8V should normally be enough as gate drive voltage.
However, a 6S battery with 25.2V - I would not design a regulator to drop this to 8V or 12V. It will be very inefficient and get very hot. Better to use a buck converter if you have such a wide input range.

If you really need to produce 12V from 3S-6S, then you can look at using a buck-boost converter or a SEPIC converter. These DC-DC converter types can produce a stable output voltage from an input that can be either higher (buck mode) or lower (boost mode) than the output.

Are these snubbers? It looks like the bootstrap capacitors?

Neither the Lepton nor the LeptonG4 designs have current sensing. For an example of a design with current sensing, please see Valentine’s “Quadrans” design…

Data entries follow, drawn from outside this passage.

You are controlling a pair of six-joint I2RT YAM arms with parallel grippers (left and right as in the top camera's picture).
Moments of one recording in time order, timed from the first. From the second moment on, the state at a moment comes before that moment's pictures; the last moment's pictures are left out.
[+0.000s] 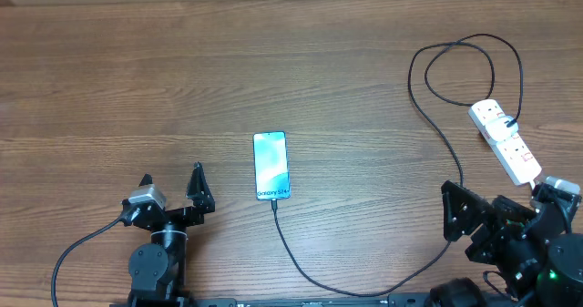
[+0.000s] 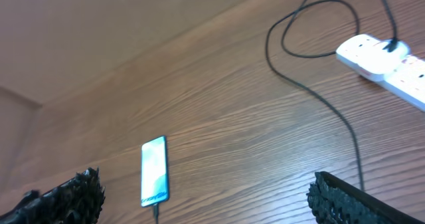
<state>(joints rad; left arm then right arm) -0.09 0.02 0.01 -0.06 -0.16 -0.34 0.29 0.52 1.19 -1.22 0.10 0.59</state>
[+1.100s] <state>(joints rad) -0.09 0.02 0.01 -0.06 -0.16 -0.34 0.03 0.02 0.13 -0.02 -0.12 0.39</state>
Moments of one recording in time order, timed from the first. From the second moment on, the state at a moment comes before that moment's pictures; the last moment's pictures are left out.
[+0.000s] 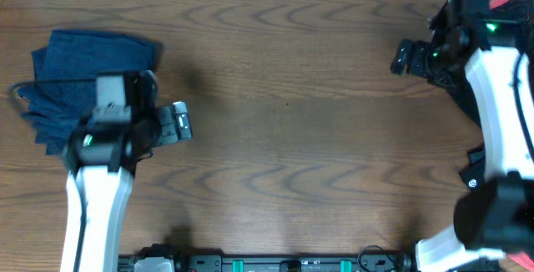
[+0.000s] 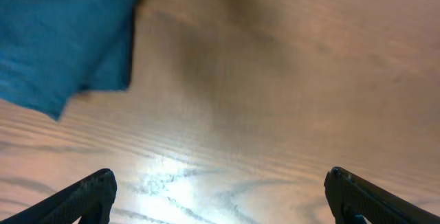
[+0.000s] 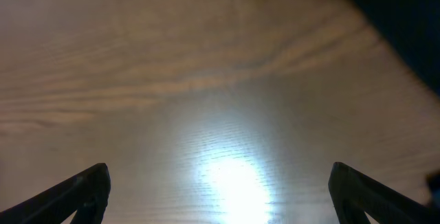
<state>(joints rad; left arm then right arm) 0.01 1.11 1.11 -1.02 0.03 -0.19 -0.07 1.71 1.61 -1.10 -0.12 0.24</state>
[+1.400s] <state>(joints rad) 0.01 0.60 0.82 -0.85 -0.06 -0.19 -0.01 0.94 0.82 -0.76 0.06 0.26</state>
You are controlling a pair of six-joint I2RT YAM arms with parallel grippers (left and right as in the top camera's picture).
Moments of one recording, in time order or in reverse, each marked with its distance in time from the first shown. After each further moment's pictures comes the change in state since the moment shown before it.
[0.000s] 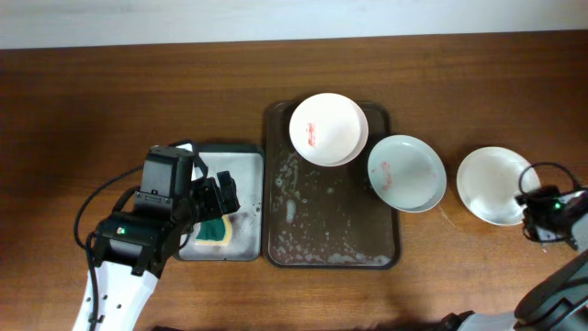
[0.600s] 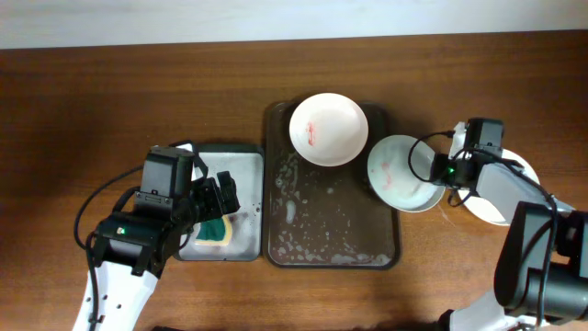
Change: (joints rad) left arm 0.000 0.000 0.000 -0.001 0.000 0.000; right arm 0.618 0.134 0.008 0.188 0.304 -0.386
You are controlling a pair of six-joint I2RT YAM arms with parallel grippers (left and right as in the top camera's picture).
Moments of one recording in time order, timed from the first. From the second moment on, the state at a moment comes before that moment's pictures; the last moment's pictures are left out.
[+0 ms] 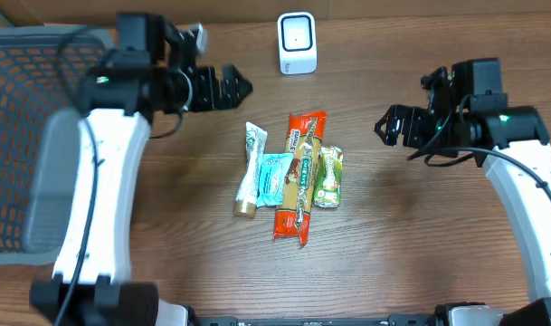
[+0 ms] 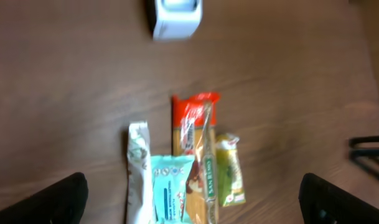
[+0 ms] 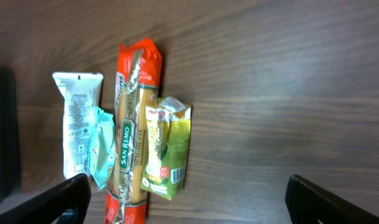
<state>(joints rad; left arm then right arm) -0.06 1.63 1.77 -1.09 0.45 -0.15 0.08 1.48 1.30 -0.94 -0.37 0.26</state>
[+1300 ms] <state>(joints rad) -0.07 1.57 1.82 -1.10 0.41 -0.15 0.40 1.87 1.20 -0.82 -0.16 0.35</state>
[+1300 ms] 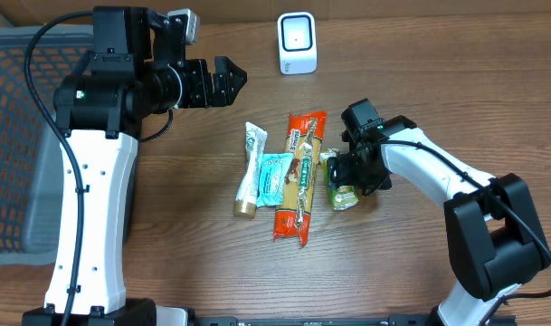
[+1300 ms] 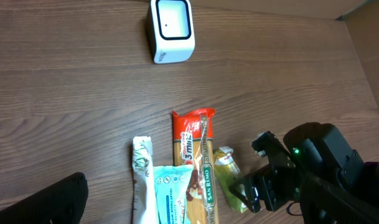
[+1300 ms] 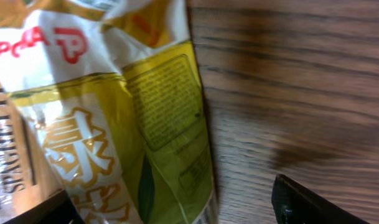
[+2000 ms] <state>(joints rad) -0.07 1.57 1.82 -1.10 0.41 -0.15 0.40 1.87 1.28 -0.87 -0.10 0.22</state>
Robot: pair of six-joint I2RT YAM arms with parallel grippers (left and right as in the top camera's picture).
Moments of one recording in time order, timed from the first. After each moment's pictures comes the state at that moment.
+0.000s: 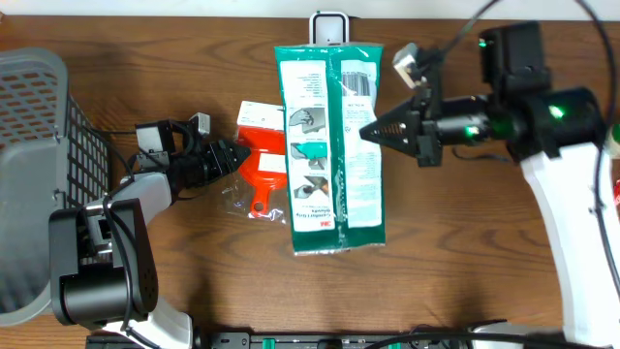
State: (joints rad) left arm 0.14 1.78 0.79 0.09 0.85 -0.29; right arm 0.20 1.48 1.70 -1.18 -1.14 -0.29
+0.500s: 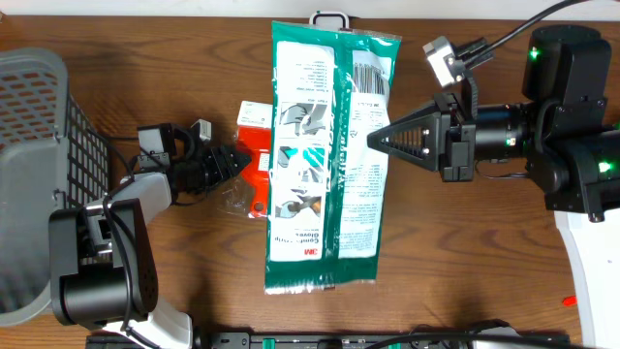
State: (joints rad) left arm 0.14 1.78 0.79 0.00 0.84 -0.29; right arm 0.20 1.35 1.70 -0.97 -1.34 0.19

I must admit I don’t understand your circuit. normally for current sensing you will need only the INA current sense amplifier. This chip is pre-configured for current sensing across a shunt resistor. The shunt resistor has to be in the current-path, i.e. the VBAT current flowing from the battery to the phases has to be passing through this resistor, and then you measure across this resistor with the INA amp’s IN+/IN-. It doesn’t look like that’s the case in your circuit?

Fixed the Voltage regulator output Now it is tunned to 10.9V that will be driving the Mosfets.

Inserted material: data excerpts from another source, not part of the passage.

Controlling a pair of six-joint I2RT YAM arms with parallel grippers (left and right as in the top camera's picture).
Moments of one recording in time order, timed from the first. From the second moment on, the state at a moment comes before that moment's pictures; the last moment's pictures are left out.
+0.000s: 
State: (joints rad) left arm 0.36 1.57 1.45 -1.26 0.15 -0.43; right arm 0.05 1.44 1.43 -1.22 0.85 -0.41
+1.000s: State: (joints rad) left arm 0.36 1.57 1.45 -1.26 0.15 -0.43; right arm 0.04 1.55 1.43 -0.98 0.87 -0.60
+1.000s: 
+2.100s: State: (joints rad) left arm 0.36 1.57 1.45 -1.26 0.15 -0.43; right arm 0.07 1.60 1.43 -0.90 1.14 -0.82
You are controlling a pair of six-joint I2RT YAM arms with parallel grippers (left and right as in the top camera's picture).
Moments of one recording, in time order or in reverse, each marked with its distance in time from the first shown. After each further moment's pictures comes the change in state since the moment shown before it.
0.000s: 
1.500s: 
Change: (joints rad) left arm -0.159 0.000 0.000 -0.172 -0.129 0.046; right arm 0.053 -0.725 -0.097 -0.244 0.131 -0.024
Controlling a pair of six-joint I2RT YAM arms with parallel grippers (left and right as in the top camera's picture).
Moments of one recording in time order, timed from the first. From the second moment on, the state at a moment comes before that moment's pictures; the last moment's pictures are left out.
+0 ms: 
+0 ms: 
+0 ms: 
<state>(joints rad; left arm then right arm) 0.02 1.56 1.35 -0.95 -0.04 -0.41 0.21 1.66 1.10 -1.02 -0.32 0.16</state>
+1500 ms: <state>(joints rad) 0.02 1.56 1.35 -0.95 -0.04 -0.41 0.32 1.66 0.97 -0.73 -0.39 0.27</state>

On the Current sensor Part also
Shunt Resistor(5mohm) is in the main V_BATT power supply.

It took me a long time to realize the Lepton 2.0 had noise issues, serial worked with a USB-TTL converter, but not with communicating with a Pico directly. There was a very high error rate. However I rarely got errors when typing or reading commands on my PC. There might be differences in flow control or something, I don’t know.

The noise was most noticeable with interrupts.

I did not use hall sensors, this stuff was all open loop. I never got past open loop with the Lepton, I moved to the B-G431b-ESC board. I can post the code, I think I already did somewhere, ti could be found in my post history.

I’m not harshing on the design, it’s a good form factor and would have been great for some things, I’m just trying to warn you.

I think the best hypothesis I came up with was: that it was ringing on the inputs to the mosfets. This caused very short high current drain as the mosfets turned on at slightly the wrong time. This caused noise on the power rails. I can’t get in there to modify anything unfortunately.